### Task objective
Find every line in the entries that holds the string "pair" and report it.

### Supplied material
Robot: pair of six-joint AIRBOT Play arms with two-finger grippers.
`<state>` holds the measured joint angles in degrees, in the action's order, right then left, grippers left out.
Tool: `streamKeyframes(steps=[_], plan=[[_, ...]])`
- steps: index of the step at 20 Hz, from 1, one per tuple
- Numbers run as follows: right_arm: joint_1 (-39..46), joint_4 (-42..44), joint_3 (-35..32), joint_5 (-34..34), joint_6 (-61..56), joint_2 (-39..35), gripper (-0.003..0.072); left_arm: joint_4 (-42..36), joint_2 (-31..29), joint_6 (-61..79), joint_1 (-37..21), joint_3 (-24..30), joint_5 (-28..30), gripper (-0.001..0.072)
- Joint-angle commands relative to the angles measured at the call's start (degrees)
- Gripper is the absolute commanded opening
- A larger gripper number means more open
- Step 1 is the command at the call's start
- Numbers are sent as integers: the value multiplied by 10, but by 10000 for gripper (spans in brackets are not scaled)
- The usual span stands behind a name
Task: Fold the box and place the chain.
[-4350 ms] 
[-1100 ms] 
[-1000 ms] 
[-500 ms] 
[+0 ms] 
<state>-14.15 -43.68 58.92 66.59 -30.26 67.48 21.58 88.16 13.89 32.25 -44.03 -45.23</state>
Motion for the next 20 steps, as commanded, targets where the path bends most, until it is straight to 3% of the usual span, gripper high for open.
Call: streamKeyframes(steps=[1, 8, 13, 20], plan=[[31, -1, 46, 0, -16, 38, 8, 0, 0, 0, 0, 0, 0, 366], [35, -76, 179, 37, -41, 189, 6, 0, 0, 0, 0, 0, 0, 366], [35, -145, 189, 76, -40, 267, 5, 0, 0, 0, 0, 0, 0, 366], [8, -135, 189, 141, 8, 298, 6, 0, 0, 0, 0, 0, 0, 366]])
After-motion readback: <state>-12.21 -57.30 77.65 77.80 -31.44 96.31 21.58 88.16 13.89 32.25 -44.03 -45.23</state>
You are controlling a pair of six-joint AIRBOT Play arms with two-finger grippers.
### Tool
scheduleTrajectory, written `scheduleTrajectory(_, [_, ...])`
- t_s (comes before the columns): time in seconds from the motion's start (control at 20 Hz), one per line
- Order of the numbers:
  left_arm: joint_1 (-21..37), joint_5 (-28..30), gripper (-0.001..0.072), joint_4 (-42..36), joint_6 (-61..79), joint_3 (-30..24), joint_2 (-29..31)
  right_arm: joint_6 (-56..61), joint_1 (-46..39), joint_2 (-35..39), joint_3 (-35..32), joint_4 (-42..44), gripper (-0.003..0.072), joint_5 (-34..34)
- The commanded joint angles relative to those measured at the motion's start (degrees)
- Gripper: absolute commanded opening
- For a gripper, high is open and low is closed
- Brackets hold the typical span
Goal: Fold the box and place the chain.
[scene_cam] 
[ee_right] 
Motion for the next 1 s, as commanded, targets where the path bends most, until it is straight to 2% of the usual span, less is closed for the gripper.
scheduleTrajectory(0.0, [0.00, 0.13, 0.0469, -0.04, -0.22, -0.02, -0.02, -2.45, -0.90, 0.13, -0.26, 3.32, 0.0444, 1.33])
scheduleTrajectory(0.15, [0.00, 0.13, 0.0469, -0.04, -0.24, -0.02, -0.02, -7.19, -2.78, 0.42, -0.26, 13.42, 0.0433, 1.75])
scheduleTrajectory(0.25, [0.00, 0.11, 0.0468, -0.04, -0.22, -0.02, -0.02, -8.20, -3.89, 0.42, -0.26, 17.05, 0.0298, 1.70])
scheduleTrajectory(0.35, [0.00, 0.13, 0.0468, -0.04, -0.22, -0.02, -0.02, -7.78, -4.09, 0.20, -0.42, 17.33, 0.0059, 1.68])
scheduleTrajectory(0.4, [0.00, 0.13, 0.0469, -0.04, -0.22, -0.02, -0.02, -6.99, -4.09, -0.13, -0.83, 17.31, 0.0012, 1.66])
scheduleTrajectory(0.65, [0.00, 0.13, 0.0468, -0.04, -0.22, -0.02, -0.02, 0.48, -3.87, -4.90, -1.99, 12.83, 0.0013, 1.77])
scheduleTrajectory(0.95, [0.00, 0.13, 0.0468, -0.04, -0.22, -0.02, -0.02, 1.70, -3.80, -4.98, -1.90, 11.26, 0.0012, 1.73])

### Your solution
Robot: pair of six-joint AIRBOT Play arms with two-finger grippers.
You are controlling a pair of six-joint AIRBOT Play arms with two-finger grippers.

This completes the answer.